My husband and son urged me to make a long-term plan, so I checked in with a couple of other chicken owners on Chappy to see about a possible new home, or more chicken-mates for the Red. Other Chappy coops were having similar raccoon problems, though. My brother, who keeps chickens off-Island, said he had a couple he could give me when he came in two weeks. That would give me time to try to raccoon-proof my coop. I knew a chicken owner who was building a Chappy coop with wire that went six inches down into the ground and then angled out another six inches sideways to keep the raccoons from digging their way in. It reminded me of the electrified Aquinnah “henitentiary” I’d heard about, built by chicken owners harassed by raccoons.

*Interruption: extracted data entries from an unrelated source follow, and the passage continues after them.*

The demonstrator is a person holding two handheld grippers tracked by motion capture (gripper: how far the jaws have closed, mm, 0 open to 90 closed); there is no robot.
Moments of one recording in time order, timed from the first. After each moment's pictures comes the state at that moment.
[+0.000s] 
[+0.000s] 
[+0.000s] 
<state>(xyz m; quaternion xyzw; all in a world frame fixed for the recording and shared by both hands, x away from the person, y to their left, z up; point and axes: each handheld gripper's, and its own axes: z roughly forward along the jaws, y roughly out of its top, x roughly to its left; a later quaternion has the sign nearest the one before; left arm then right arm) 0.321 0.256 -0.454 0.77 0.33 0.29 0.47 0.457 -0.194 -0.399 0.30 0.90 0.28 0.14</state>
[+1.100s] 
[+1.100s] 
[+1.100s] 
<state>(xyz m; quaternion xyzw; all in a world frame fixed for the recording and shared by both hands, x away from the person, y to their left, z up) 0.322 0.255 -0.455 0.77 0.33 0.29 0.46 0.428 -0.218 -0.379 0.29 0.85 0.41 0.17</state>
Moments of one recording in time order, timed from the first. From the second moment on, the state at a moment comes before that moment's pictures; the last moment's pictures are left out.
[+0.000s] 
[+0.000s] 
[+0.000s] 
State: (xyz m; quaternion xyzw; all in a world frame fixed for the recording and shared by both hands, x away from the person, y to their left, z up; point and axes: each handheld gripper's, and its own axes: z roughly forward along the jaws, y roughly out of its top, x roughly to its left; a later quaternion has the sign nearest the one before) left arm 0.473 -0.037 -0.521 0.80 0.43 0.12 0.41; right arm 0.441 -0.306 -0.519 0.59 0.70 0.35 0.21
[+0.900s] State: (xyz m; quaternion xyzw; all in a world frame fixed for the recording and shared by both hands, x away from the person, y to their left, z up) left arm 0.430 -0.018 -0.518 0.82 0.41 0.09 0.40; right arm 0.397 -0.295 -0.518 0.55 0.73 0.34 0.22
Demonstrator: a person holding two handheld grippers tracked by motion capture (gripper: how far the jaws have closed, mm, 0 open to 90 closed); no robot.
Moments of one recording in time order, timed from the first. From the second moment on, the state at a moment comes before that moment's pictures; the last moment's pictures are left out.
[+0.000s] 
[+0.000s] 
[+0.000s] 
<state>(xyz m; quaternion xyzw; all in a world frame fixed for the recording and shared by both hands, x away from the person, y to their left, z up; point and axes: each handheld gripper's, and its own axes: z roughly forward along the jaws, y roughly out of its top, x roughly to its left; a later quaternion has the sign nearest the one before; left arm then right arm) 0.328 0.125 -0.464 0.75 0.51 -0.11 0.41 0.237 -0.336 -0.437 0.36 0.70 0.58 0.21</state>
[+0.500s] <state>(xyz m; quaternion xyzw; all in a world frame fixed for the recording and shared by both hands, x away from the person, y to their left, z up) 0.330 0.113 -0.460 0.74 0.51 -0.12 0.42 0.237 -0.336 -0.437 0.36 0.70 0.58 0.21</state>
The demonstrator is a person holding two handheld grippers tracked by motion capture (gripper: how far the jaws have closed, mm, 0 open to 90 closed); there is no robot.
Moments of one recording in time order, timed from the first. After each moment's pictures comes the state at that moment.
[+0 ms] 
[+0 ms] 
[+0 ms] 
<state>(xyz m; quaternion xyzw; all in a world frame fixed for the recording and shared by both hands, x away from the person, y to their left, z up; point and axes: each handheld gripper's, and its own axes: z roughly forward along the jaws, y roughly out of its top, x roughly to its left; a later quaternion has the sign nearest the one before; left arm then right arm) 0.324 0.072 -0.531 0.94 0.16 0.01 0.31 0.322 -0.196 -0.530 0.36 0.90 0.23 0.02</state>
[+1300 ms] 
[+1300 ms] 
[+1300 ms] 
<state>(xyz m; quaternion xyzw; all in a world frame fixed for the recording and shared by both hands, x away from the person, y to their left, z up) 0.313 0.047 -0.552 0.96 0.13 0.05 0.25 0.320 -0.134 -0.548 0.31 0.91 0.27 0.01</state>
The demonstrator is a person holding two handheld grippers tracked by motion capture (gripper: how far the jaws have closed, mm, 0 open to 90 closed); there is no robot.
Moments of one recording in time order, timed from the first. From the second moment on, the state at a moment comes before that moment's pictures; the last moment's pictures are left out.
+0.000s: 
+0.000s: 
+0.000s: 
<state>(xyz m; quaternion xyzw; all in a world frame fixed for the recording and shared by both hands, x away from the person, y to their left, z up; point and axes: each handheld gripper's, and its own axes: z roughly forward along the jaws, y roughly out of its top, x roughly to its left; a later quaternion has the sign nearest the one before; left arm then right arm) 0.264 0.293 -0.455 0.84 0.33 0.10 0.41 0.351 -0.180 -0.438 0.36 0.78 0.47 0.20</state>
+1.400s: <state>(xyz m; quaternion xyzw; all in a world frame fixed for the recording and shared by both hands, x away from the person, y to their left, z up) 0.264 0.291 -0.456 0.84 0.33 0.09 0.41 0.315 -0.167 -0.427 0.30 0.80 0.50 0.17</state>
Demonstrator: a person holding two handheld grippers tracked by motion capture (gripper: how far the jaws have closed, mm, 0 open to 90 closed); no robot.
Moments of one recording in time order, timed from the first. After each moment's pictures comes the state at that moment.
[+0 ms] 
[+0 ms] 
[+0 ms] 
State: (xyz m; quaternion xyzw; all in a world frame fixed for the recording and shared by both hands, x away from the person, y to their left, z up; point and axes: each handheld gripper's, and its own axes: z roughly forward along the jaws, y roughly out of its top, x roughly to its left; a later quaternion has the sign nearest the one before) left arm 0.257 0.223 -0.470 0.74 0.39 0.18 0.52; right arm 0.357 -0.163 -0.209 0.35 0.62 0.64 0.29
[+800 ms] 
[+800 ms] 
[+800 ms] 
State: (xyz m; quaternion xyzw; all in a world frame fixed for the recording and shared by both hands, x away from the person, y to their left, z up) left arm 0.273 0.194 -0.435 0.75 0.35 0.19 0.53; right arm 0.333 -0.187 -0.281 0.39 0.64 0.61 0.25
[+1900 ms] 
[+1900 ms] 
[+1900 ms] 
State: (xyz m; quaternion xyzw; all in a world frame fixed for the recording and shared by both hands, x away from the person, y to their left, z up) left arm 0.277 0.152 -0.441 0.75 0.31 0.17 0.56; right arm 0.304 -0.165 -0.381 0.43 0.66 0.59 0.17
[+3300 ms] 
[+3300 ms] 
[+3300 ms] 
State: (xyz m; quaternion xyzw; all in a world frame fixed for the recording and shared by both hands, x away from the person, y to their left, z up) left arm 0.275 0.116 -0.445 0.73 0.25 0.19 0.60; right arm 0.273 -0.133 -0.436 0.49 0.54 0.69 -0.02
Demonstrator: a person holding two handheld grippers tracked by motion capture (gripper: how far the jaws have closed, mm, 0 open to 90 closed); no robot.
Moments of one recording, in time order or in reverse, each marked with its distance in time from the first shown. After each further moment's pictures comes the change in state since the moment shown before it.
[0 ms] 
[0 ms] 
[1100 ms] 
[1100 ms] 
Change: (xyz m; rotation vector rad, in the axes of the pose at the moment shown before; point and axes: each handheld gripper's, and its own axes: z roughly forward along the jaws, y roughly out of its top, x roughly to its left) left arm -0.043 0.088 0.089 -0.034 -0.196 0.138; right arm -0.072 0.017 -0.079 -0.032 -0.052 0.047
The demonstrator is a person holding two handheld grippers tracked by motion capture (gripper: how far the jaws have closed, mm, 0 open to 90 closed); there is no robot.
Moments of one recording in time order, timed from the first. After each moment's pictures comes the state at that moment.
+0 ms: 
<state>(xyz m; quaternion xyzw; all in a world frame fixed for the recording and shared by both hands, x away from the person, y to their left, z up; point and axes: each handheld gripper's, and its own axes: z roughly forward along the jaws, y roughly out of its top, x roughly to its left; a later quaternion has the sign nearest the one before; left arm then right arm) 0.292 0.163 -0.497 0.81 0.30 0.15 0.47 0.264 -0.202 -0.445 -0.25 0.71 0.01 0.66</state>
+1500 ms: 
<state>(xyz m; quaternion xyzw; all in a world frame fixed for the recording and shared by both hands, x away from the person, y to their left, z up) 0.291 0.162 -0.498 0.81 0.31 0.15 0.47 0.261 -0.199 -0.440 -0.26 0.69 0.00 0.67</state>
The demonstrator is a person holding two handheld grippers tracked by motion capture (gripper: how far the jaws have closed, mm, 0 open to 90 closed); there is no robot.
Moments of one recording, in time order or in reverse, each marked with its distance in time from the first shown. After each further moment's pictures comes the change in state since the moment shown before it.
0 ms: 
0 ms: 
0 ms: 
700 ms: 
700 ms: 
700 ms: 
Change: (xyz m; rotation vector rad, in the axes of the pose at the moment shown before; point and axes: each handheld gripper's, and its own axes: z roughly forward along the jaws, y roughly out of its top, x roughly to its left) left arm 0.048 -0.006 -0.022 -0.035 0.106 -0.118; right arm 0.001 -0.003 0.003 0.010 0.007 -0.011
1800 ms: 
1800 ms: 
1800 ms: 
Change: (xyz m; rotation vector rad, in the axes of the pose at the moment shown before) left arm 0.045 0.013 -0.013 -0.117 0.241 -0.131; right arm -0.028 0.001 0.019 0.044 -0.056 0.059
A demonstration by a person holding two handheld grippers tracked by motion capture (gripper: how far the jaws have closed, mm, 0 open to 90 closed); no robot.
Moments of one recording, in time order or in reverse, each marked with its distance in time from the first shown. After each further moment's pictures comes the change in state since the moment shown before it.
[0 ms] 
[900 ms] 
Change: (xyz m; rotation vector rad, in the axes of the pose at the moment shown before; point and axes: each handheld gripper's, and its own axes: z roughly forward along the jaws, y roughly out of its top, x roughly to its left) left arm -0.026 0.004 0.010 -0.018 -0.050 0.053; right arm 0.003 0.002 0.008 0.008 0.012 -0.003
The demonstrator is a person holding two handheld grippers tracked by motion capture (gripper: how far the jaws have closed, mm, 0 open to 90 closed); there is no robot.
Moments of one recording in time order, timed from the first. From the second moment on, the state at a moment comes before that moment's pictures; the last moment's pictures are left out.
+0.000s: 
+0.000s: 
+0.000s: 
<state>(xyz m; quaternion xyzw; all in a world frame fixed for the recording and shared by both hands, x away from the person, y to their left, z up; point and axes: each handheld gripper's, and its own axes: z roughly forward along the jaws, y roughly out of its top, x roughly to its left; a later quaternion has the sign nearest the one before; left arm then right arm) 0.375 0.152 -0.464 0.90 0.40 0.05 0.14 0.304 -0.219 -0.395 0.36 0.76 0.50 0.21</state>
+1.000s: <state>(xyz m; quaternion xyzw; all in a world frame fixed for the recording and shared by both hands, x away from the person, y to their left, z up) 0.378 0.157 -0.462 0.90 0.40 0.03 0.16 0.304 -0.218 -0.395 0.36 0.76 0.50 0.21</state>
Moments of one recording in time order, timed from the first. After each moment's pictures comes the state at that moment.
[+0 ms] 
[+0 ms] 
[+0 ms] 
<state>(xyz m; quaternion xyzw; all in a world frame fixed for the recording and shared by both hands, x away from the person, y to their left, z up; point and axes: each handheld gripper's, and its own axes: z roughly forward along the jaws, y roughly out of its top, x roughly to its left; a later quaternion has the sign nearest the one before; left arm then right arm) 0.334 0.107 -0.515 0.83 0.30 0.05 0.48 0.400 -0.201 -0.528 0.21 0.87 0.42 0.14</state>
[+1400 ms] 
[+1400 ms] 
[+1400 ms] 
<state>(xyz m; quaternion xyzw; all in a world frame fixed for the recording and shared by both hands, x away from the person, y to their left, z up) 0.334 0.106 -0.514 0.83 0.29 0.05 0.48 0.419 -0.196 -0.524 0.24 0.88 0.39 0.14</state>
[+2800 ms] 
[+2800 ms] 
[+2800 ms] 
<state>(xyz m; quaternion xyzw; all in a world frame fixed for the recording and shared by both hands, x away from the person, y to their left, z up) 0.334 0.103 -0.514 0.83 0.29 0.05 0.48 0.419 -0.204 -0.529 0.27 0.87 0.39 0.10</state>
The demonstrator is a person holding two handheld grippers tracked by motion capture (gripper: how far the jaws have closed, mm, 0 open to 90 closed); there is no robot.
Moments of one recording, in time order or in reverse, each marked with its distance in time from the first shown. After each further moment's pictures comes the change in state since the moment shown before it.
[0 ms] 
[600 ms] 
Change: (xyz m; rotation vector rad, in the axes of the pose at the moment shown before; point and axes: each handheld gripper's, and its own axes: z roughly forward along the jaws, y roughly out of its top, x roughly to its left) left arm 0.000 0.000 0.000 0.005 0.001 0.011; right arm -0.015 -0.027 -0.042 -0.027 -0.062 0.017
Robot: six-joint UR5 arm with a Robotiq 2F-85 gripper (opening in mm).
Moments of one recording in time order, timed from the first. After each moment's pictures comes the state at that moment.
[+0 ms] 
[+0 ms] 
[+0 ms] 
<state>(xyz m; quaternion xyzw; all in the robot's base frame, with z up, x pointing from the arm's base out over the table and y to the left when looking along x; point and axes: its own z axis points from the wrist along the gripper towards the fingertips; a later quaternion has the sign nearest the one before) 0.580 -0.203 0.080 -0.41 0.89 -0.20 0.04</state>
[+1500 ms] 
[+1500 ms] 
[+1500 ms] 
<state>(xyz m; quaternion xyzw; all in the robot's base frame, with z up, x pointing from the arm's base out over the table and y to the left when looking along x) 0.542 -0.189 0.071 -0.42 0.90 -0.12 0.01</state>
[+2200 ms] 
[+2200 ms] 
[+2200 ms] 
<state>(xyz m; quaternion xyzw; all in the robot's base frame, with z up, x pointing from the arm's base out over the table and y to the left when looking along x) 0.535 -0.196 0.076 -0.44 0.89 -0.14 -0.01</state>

Each chicken has an individual personality, but it’s somewhat muted by flock behavior. The fewer chickens in a flock, the more each one’s individuality comes out. The Red had been the top chicken in her little flock. She was the boldest, and the one who liked to stand inches from my hands while I gardened, in case I dug up a bug. She had taken on the role of rooster in her flock, and when she had a special treat to share, she’d invite the other two over with a call used by roosters — a happy, gurgling sound made at the back of the throat. But as the only chicken, she was acting more like a faithful dog, sticking close to us and to the house.
In the week after the raccoon attack, the Red was slowly recovering from the trauma. She wasn’t right outside the door every time I went outside, and she was spending more time scratching around the yard, resting in the shade at the edge of the lawn. She seemed to want to keep track of where we were, though, and came back inside to lay an egg in her safe spot on the shelf during the day. One afternoon, she was scratching for bugs in the lawn while I sat on the stoop watching her. All of a sudden, she made that special gurgling sound. She had a grub and kept tossing it up in the air to show me. I came right over, like an obedient hen. It was then I knew we humans had become her flock.